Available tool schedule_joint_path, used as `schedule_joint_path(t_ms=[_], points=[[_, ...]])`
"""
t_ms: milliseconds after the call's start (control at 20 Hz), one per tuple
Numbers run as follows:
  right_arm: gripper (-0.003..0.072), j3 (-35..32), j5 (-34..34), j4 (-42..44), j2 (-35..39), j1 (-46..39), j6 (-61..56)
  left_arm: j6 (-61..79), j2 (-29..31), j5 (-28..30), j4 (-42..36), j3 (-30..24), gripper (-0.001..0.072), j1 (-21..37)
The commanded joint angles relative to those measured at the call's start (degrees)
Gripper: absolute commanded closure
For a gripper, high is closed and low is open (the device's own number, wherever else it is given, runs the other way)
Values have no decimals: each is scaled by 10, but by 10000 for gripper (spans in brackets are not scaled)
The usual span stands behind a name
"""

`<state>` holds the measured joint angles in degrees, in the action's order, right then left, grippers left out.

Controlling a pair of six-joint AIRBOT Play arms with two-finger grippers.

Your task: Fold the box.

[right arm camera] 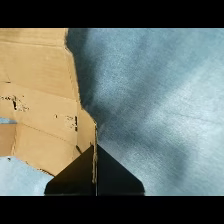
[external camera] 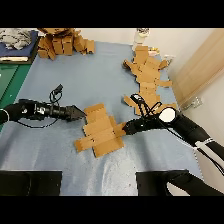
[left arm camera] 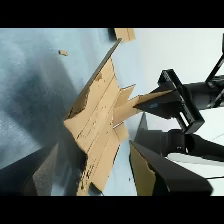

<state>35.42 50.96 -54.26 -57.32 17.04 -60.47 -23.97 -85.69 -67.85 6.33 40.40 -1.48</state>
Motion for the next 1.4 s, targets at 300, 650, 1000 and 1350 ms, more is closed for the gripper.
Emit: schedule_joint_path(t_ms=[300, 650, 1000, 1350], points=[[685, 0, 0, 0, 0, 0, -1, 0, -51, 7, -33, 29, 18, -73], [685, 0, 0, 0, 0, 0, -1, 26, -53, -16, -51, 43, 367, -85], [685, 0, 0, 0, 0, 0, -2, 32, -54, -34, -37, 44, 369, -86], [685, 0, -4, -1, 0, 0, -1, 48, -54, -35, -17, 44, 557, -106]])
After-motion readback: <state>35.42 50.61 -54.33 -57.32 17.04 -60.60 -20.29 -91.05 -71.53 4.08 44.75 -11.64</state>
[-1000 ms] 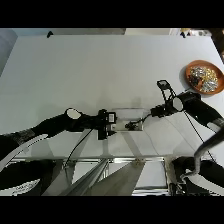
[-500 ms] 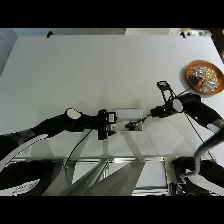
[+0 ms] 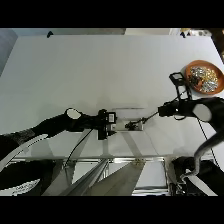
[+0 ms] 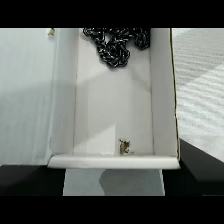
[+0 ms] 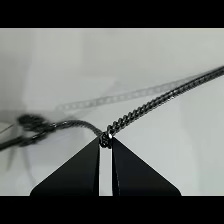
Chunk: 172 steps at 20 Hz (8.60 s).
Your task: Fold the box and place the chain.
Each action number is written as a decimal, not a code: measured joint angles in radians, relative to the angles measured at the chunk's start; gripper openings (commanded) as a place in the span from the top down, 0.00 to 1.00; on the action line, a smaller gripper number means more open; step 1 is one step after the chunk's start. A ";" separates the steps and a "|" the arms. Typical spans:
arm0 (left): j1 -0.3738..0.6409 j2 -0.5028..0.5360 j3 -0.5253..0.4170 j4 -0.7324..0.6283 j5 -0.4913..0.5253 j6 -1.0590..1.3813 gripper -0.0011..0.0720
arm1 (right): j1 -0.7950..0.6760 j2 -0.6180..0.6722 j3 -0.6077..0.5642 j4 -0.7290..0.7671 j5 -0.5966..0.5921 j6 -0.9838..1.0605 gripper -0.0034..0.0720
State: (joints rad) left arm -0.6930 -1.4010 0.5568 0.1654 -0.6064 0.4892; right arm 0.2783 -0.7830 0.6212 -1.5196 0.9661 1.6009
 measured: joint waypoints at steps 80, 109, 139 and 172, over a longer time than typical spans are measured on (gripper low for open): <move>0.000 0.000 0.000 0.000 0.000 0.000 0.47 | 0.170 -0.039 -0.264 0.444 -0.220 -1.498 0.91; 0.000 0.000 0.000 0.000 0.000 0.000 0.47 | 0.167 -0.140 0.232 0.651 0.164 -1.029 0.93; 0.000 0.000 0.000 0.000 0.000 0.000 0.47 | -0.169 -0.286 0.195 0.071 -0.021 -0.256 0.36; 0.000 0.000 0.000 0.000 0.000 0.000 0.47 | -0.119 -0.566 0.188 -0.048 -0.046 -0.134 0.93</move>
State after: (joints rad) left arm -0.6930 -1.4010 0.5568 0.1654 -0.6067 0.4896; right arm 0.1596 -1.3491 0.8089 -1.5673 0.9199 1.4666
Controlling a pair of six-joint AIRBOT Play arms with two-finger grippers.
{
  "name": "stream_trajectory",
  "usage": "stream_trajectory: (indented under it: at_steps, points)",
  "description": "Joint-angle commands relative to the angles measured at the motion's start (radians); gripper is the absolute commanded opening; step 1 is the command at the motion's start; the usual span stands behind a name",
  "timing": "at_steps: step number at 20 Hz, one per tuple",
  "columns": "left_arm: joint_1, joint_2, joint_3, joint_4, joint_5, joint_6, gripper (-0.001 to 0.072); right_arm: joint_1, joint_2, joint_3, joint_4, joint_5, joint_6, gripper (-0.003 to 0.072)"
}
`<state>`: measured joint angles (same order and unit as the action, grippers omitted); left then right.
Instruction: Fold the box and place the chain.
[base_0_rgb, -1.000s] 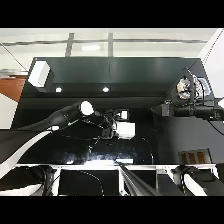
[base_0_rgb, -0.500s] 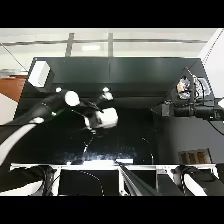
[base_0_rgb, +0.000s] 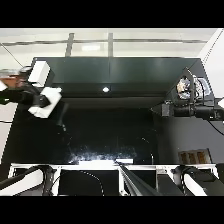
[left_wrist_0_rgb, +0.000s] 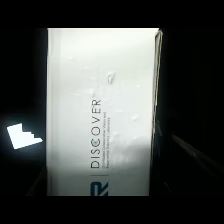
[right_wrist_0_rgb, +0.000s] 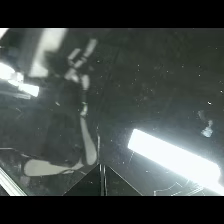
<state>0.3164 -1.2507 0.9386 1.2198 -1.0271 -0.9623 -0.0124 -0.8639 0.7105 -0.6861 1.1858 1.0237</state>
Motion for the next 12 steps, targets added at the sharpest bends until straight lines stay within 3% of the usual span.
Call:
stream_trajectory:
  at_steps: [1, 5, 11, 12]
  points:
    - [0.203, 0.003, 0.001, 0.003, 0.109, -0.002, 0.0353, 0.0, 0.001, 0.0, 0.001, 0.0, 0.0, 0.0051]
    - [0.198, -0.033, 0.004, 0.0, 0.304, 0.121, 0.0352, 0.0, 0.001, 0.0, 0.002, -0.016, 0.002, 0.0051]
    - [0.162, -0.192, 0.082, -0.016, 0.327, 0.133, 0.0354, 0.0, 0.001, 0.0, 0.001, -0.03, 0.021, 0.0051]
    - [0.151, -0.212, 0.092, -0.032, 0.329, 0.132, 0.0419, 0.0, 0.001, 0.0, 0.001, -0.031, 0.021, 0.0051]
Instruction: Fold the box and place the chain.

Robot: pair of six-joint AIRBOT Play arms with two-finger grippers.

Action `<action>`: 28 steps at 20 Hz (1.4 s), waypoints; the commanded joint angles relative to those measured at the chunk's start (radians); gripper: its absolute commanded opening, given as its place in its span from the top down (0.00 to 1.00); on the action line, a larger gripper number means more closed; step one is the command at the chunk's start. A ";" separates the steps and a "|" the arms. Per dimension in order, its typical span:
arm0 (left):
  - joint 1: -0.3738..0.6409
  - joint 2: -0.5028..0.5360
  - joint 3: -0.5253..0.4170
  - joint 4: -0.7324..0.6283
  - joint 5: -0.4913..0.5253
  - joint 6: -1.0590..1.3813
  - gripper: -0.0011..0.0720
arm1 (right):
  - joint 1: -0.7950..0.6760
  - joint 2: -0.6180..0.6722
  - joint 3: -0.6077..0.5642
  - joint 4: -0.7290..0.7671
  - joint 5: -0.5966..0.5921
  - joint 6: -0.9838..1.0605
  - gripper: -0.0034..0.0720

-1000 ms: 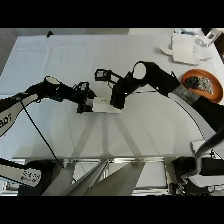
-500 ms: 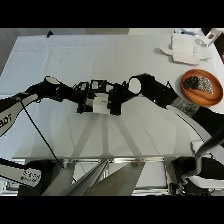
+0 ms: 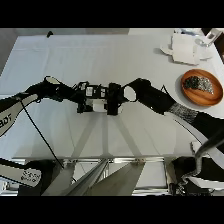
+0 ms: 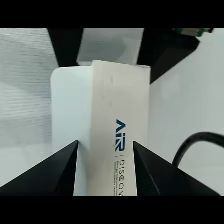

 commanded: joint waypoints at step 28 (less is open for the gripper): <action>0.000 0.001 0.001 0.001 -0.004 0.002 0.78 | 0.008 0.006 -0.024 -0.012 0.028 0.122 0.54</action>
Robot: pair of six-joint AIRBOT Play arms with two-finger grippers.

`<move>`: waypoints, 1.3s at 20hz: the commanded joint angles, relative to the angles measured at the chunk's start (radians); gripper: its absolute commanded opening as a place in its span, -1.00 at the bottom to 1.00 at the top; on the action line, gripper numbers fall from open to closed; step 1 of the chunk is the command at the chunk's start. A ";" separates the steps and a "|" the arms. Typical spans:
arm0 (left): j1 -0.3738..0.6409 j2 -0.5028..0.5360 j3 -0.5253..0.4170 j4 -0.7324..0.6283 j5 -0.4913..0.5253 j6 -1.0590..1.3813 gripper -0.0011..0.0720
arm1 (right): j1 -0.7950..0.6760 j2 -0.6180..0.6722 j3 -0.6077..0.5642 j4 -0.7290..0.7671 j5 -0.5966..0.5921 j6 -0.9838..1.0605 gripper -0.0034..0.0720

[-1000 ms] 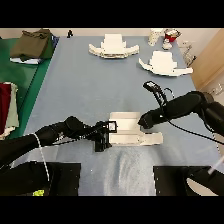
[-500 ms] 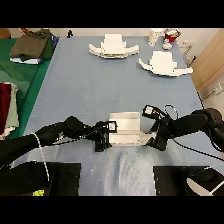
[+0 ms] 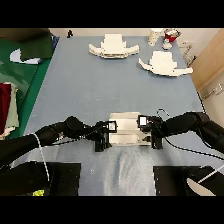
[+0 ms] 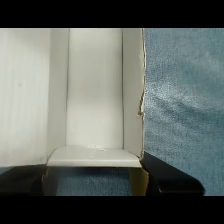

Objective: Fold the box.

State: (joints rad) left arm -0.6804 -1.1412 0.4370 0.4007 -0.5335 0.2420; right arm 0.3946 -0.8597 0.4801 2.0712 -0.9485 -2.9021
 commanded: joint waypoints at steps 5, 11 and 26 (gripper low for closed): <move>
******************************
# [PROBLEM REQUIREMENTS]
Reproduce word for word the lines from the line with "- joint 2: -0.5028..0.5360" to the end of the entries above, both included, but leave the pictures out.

# [SOLUTION]
  - joint 2: -0.5028..0.5360
  - joint 3: -0.5253..0.4170
  - joint 4: -0.7324..0.6283
  - joint 5: -0.4913..0.5253
  - joint 6: -1.0590..1.3813
  - gripper: -0.0011..0.0720
arm1 (right):
  - joint 1: -0.7950..0.6760
  - joint 2: -0.6180..0.6722
  - joint 3: -0.6077..0.5642
  - joint 4: -0.7290..0.7671
  - joint 5: -0.5966..0.5921
  - joint 6: -0.9838..1.0605
  - gripper: -0.0034..0.0720

-1000 ms: 
-500 ms: 
+0 ms: 
+0 ms: 

 commanded: joint waypoints at step 28 (less is open for the gripper): <action>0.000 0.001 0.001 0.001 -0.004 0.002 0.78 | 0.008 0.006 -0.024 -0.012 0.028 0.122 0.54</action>
Robot: pair of six-joint AIRBOT Play arms with two-finger grippers.

`<move>`: waypoints, 1.3s at 20hz: the commanded joint angles, relative to the angles measured at the chunk's start (radians); gripper: its absolute commanded opening as a place in its span, -1.00 at the bottom to 1.00 at the top; on the action line, gripper numbers fall from open to closed; step 1 of the chunk is the command at the chunk's start. A ";" separates the steps and a "|" the arms. Typical spans:
arm0 (left): j1 -0.3738..0.6409 j2 -0.5028..0.5360 j3 -0.5253..0.4170 j4 -0.7324..0.6283 j5 -0.4913..0.5253 j6 -1.0590..1.3813 gripper -0.0011..0.0720
arm1 (right): j1 -0.7950..0.6760 j2 -0.6180..0.6722 j3 -0.6077..0.5642 j4 -0.7290..0.7671 j5 -0.5966..0.5921 j6 -0.9838..1.0605 gripper -0.0034..0.0720

[-1000 ms] 
[-500 ms] 
[+0 ms] 
[+0 ms] 

Objective: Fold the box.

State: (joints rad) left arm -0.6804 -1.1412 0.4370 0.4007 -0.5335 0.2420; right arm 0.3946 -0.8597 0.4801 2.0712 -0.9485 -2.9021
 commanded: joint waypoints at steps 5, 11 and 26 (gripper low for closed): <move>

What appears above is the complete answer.